Under the Skin first published in movieScope 37
We first meet Laura (Scarlett Johansson) near the beginning of Under the Skin in a room of uncannily pure white. Dressing her own naked body in the clothes that she has just stripped from a dead woman, she pauses, in a circumstantially odd, unexpectedly tender gesture, to stroke the corpse’s flesh.
Director/co-writer Jonathan Glazer (Sexy Beast, Birth) has similarly stripped down Michel Faber’s 2000 novel to exposition-free scenes of a vampish Laura seeking out Scottish male loners to take home for something altogether more literally carnal than the sex they imagine is on the menu.

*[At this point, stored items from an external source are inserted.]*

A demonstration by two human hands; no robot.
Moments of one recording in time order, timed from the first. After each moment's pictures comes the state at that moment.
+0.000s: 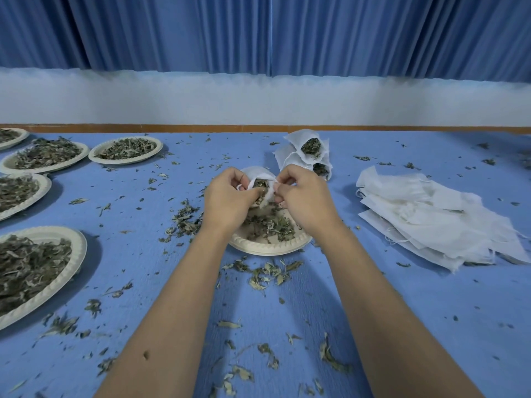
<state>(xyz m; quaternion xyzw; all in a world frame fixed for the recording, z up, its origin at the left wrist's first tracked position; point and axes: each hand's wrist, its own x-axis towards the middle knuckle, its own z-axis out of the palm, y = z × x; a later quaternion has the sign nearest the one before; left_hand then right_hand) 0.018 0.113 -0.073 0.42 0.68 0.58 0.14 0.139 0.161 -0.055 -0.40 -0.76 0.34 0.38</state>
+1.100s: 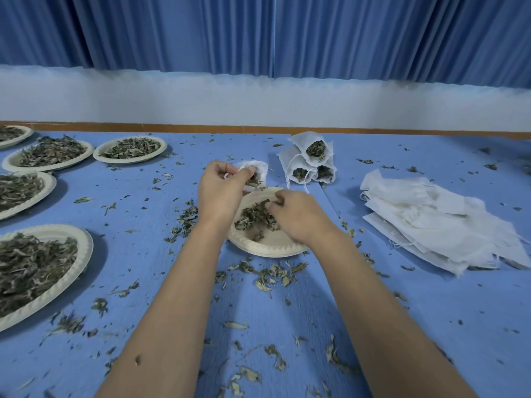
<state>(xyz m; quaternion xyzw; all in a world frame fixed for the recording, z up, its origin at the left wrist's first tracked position) 0.009 0.112 -0.062 0.30 0.62 0.69 0.22 0.128 0.161 -0.068 -0.46 -0.85 0.22 0.17</state>
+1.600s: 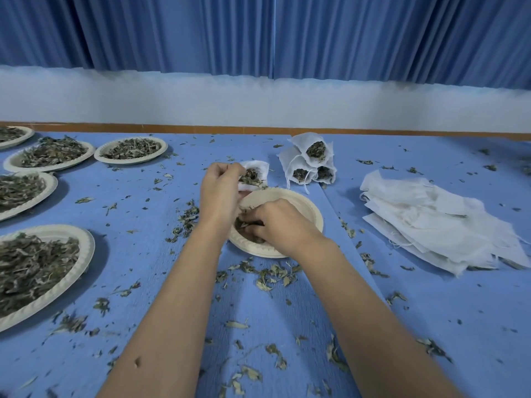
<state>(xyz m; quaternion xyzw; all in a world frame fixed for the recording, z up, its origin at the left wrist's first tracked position) 0.010 0.107 -0.058 0.29 0.56 0.72 0.28 0.115 0.146 -0.077 -0.30 -0.93 0.15 0.12</state>
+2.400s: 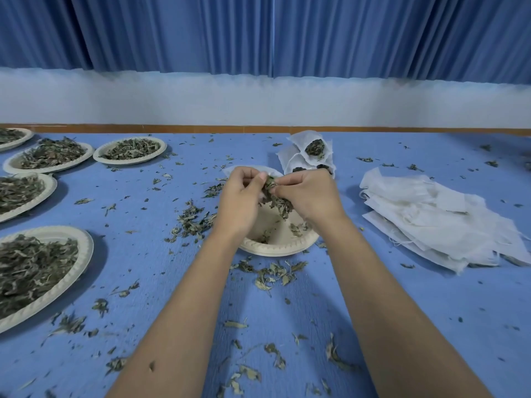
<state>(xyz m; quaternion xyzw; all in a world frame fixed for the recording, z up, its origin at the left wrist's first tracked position) 0.032 0.107 -0.066 0.41 0.61 0.63 0.24 0.136 0.160 -0.045 -0.44 -0.68 0.43 0.39</state>
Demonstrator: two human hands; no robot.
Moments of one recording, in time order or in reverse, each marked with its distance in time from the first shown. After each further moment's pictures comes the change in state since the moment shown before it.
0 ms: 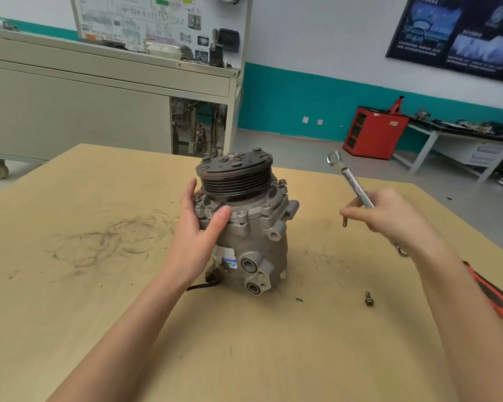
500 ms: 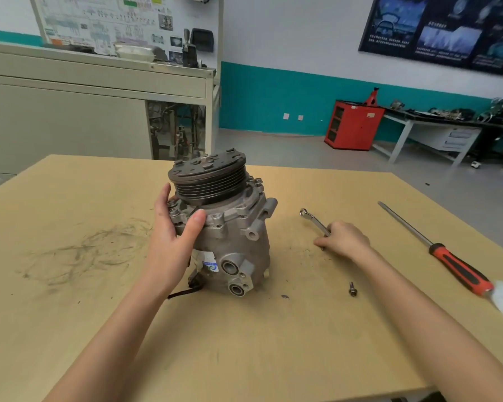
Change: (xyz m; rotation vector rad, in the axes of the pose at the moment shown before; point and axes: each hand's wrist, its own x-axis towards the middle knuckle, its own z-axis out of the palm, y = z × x) left_hand 0.002 -0.009 0.002 0.009 0.009 0.020; right_hand 0.043 0.085 0.082 -0.361 -0.152 0.299
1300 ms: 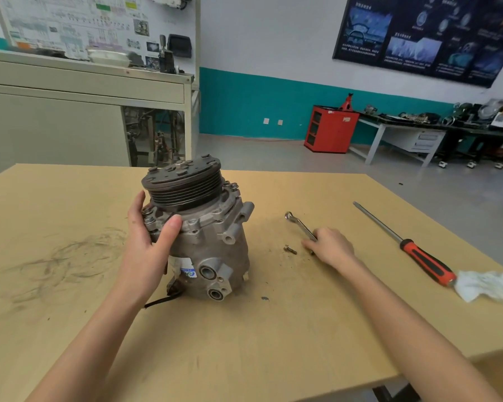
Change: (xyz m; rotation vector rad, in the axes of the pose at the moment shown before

Yet in this subdued, occasionally surreal sci-fi whose beats are charted in the elemental contrasts of light and darkness, water and fire, different forms of predation (human or otherwise) are showcased – and reversed – as Laura slowly realises that you cannot step into someone else’s shoes or put yourselves into their skin without eventually developing a sense of empathy and assimilation.
A consumerist motif is subtly limned by scenes set in shops and malls – but as Laura prowls the singles’ meat market, her gradual identification with her prey (in all their corporality and loneliness) foregrounds alienation itself as the principal theme. Johansson’s otherworldly performance, the intimate yet aloof camerawork, and Mica Levi’s unnerving, overwhelming score, all add to the film’s defamiliarising blend of stylisation and groundedness.
strap: Jonathan Glazer’s alarming, unnerving sci-fi traps a seductive, human-harvesting extraterrestrial between alienation and empathy.